The agreement between the Justice Department and Toyota includes an admission by Toyota that it misled American consumers about two separate safety issues related to what has been called "unintended acceleration," which is when your car takes off on you while you're driving and won't let you slow it down.

That $1.2 billion dollar settlement payment is only the most recent big hit for Toyota related to the recall scandal, they paid out over a billion dollars to settle a big class action lawsuit related to the defects a few years ago, and they've paid several other smaller settlements in other cases brought by various state attorney generals.

What's significant about this scandal is that if you'll recall, we covered it in great detail on at the time, Toyota started out trying to cover things up, saying that there weren't any problems, or that they were minor problems, or that driver errors were to blame for this series of very well publicized incidents in which runaway Toyota products got into some fairly scary accidents.

But then the company abruptly changed course. CEO Akio Toyoda came to the US and testified before a congressional committee and he repeatedly apologized, saying that Toyota didn't want to run away from its problems and that he was committed to restoring customers' trust in Toyota. It was a strong act of leadership that arguably came a bit late, but Toyota has been working hard to really be proactive on safety stuff since, and I think they've largely recovered from the scandal, and they're clearly hoping that this settlement with the Justice Department will kind of close the book.

But of course, it comes at an interesting time, just as General Motors is facing a big recall scandal of its own, a case where GM may have known about a defect for years and is only now addressing it. U.S. Attorney General Eric Holder had some rather pointed remarks when he talked about the the Toyota settlement on Wednesday.
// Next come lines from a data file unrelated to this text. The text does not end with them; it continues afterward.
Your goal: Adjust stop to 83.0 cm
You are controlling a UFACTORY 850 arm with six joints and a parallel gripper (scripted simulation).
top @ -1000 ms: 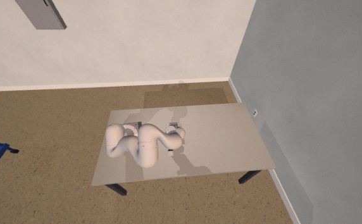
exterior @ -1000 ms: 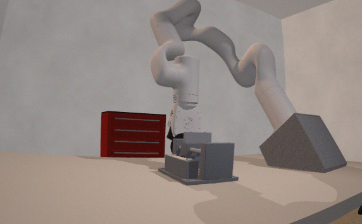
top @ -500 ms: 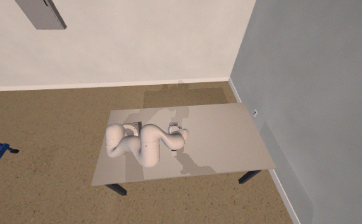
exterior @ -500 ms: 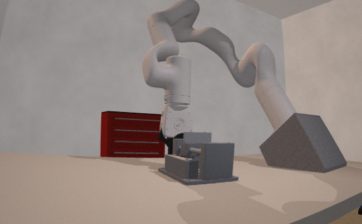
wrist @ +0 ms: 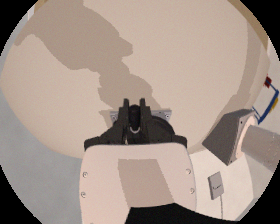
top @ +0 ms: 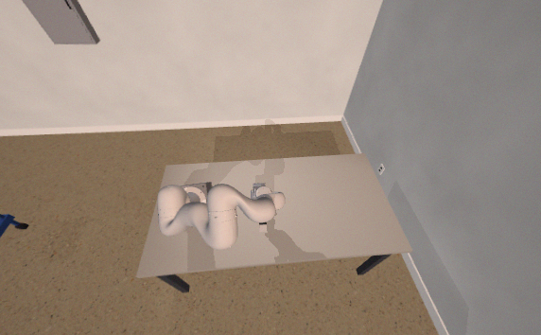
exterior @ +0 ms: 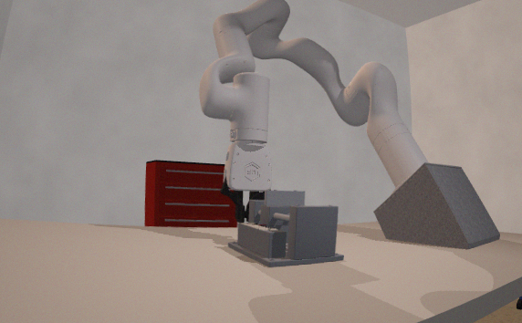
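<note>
Now: hand 2 cm to the right of the handwheel and 1 cm past it.
</note>
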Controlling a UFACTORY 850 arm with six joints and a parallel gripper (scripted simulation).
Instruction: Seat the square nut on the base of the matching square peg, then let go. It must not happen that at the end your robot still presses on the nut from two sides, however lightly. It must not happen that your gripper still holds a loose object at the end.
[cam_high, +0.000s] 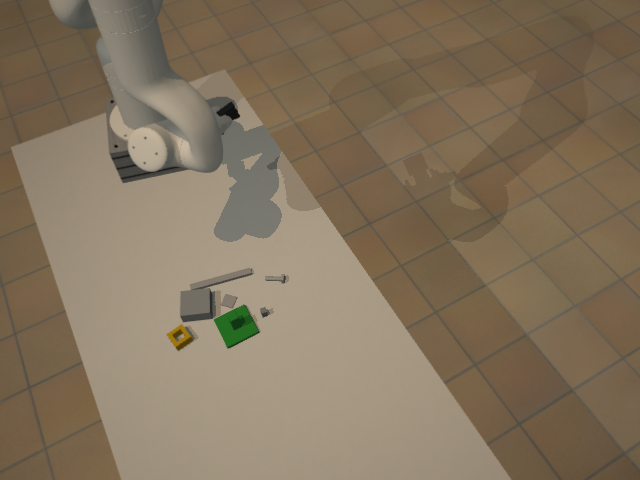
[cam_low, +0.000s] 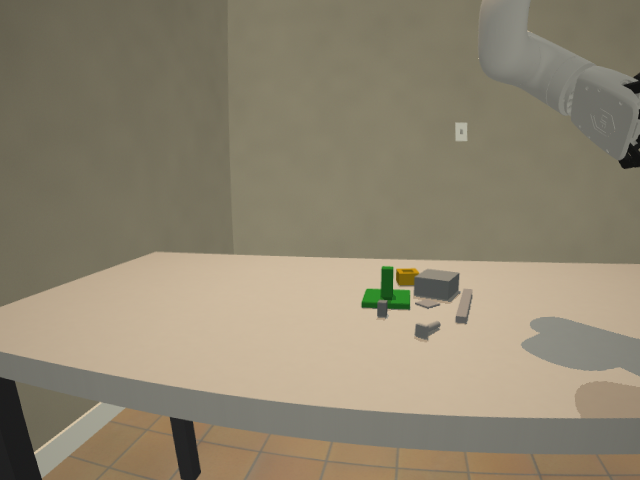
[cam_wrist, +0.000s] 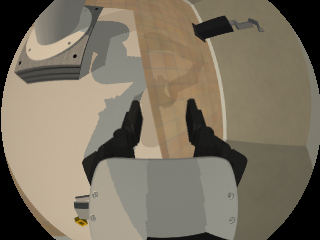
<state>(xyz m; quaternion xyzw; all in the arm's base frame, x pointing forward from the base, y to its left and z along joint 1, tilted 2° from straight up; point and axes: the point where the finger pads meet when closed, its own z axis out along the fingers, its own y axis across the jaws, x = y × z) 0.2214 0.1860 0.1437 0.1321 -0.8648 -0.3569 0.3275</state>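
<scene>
Right now my hand is 32 cm short of the grey block, 17 cm to the left of it and 24 cm above it. Round my hand: bolt 31 cm ahead, 3 cm to the left, 25 cm below; grey bar 27 cm ahead, 11 cm to the right, 25 cm below; flat tile 33 cm ahead, 10 cm to the right, 25 cm below.
</scene>
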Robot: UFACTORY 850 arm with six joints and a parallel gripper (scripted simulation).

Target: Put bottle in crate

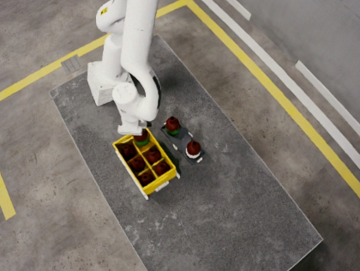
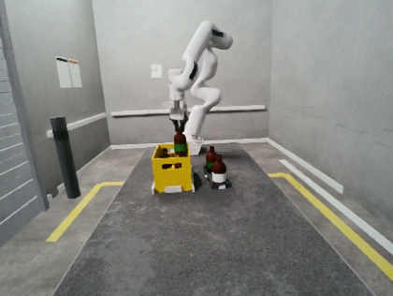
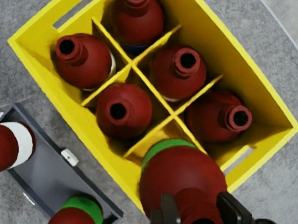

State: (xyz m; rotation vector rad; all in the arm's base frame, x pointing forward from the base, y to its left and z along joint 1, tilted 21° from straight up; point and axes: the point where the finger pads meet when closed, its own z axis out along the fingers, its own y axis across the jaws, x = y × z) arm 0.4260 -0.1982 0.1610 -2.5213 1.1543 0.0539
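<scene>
The glass bottle lies 7 cm below my hand. From my hand the other things lie so: dark tray (11 cm ahead, 17 cm to the left, 26 cm below); yellow crate (8 cm ahead, 6 cm to the right, 19 cm below).
</scene>
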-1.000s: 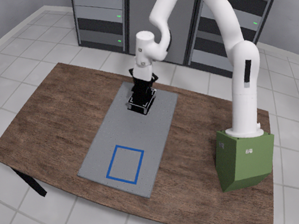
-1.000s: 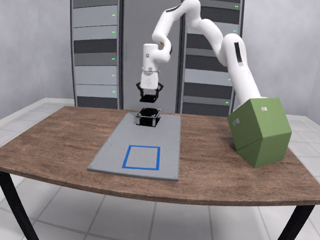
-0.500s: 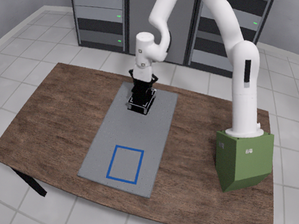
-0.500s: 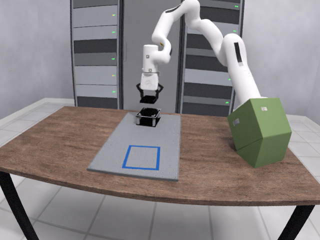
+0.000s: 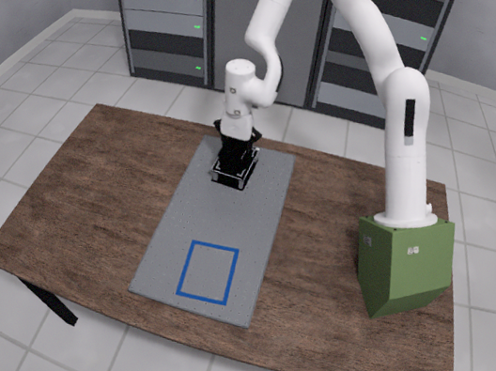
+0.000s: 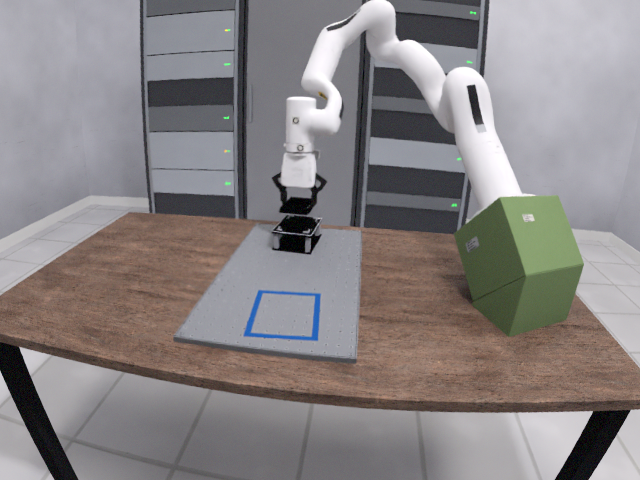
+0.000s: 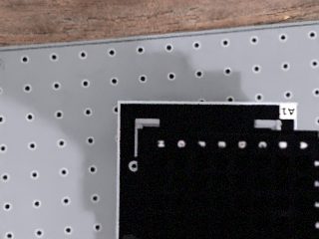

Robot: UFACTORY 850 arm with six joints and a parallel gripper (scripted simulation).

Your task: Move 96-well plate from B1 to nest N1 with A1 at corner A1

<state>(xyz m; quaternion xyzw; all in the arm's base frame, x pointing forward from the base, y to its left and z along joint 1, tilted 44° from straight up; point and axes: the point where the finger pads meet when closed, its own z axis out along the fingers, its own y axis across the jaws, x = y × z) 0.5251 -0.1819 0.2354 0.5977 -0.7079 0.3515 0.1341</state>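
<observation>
My hand is 8 cm above the raised plate nest N1. Also, from my hand: 96-well plate 1 cm below.
</observation>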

He didn't mention GM by name, but he did say, and I quote, "Other car companies should not repeat Toyota's mistake. A recall may damage a company's reputation, but deceiving your customers makes that damage far more lasting." And if you have been wondering why GM seems to be rushing to get everything it can into the public eye on this recall stuff, that's why GM CEO Mary Barra is making an effort to show that GM has learned from Toyota's experience. Thanks for watching.